In a false-flag all bits are clear (0 when interpreted as integer). In a canonical true-flag all bits are set (-1 as a twos-complement signed integer); in many contexts (e.g., if) any non-zero value is treated as true flag.

     false .
     true .
     true hex u. decimal

Comparison words produce canonical flags:

     1 1 = .
     1 0= .
     0 1 < .
     0 0 < .
     -1 1 u< . \ type error, u< interprets -1 as large unsigned number
     -1 1 < .

Gforth supports all combinations of the prefixes 0 u d d0 du f f0 (or none) and the comparisons = <> < > <= >=. Only a part of these combinations are standard (for details see the standard, Numeric comparison, Floating Point or Word Index).

You can use and or xor invert as operations on canonical flags.
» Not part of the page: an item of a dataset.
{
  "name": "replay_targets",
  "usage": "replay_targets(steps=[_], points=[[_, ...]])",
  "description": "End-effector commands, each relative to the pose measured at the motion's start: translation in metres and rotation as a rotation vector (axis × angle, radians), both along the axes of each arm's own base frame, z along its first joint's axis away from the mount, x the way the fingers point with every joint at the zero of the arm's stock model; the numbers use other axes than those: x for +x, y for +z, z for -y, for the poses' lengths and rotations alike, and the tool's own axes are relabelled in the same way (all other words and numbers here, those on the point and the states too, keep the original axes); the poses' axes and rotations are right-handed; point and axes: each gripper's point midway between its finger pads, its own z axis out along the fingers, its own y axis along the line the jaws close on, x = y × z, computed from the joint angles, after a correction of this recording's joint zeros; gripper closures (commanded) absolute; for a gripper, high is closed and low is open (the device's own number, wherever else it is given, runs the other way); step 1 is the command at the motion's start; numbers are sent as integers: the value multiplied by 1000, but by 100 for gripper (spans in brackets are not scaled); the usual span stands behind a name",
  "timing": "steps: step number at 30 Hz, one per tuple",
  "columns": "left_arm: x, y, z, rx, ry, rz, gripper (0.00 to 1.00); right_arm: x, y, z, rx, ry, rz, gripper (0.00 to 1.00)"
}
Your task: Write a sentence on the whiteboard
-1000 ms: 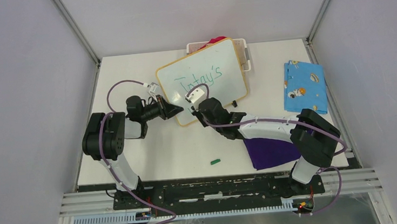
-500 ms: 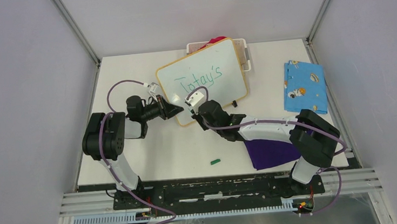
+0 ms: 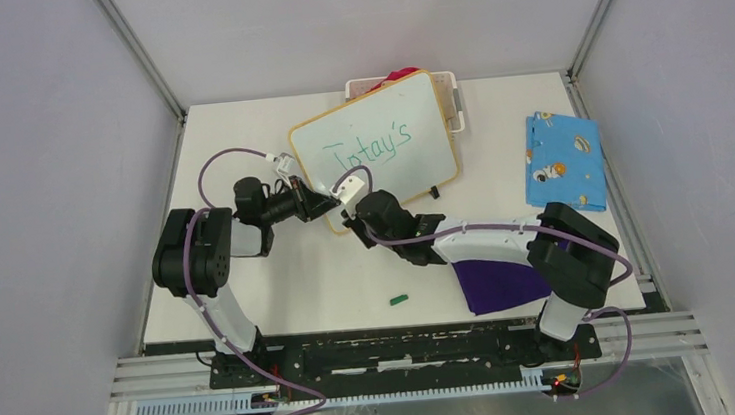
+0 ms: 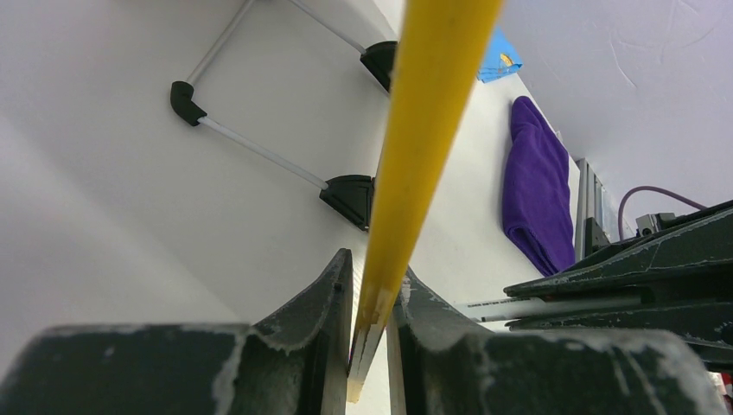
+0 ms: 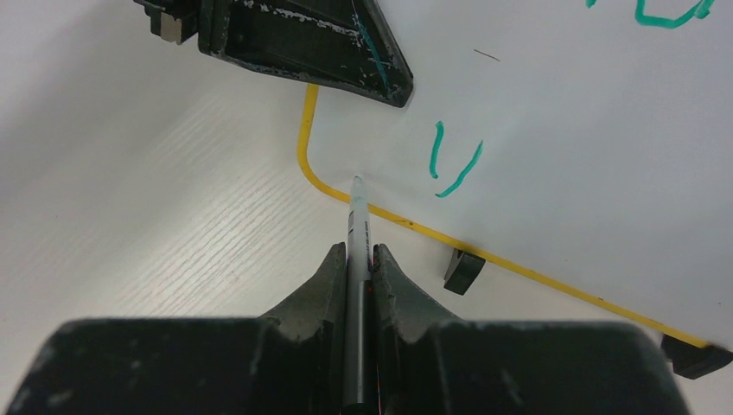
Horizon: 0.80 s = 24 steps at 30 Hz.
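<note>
The whiteboard (image 3: 420, 168) stands tilted at the table's back centre, with green "Totay's" (image 3: 368, 147) on its upper line. My left gripper (image 3: 327, 203) is shut on the board's yellow frame (image 4: 423, 130) at its lower left edge, and its jaws (image 4: 370, 294) pinch the rim. My right gripper (image 3: 346, 209) is shut on a grey marker (image 5: 356, 233). The marker's tip rests on the board just inside the lower left corner of the frame (image 5: 304, 164). A short green stroke (image 5: 454, 164) lies to the right of the tip. The marker also shows in the left wrist view (image 4: 553, 305).
A green marker cap (image 3: 399, 299) lies near the front. A purple cloth (image 3: 495, 282) sits under my right arm, and a blue patterned cloth (image 3: 562, 160) lies at the right. A white basket (image 3: 452, 100) stands behind the board. A black board foot (image 5: 464, 270) is close to the marker.
My right gripper has moved left and slightly down with the marker, from the board's middle to its lower left corner. The left gripper and the board have stayed put.
</note>
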Motion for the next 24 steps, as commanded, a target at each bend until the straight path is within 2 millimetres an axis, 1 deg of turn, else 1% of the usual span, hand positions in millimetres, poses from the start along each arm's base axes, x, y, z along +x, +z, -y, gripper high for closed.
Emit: replay_targets(steps=[1, 3, 8, 11, 14, 16, 19, 24], points=[[10, -14, -3, 51, 56, -15, 75, 2, 25, -11, 61, -1, 29, 100], [10, -15, -3, 51, 56, -17, 75, 2, 27, -6, 61, -12, 36, 100], [10, -14, -3, 51, 55, -17, 75, 2, 41, 7, 82, -43, 68, 100], [10, -15, -3, 51, 56, -19, 75, 9, 49, 25, 92, -90, 91, 100], [10, -15, -3, 51, 54, -19, 75, 24, 54, 44, 115, -145, 95, 100], [10, -14, -3, 51, 55, -17, 75, 32, 56, 51, 123, -163, 96, 100], [10, -15, -4, 51, 56, -19, 75, 40, 62, 52, 126, -167, 105, 100], [10, -15, -3, 52, 53, -21, 75, 48, 68, 41, 137, -149, 108, 100]])
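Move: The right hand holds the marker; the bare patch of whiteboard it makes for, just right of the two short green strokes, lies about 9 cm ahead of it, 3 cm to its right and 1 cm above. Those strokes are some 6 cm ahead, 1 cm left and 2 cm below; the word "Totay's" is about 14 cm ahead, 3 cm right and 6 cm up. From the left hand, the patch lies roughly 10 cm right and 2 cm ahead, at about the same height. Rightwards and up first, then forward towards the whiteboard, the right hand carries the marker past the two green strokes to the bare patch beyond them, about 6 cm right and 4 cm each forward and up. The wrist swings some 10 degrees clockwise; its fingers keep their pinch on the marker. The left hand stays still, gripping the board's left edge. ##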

Actually they are bitwise operations:

     1 2 and .
     1 2 or .
     1 3 xor .
     1 invert .

You can convert a zero/non-zero flag into a canonical flag with 0<> (and complement it on the way with 0=).

     1 0= .
     1 0<> .

You can use the all-bits-set feature of canonical flags and the bitwise operation of the Boolean operations to avoid ifs:

     : foo ( n1 -- n2 )
       0= if
         14
       else
         0
       endif ;
     0 foo .
     1 foo .
     
     : foo ( n1 -- n2 )
       0= 14 and ;
     0 foo .
     1 foo .
Assignment: Write min without if.

For reference, see Boolean Flags, Numeric comparison, and Bitwise operations.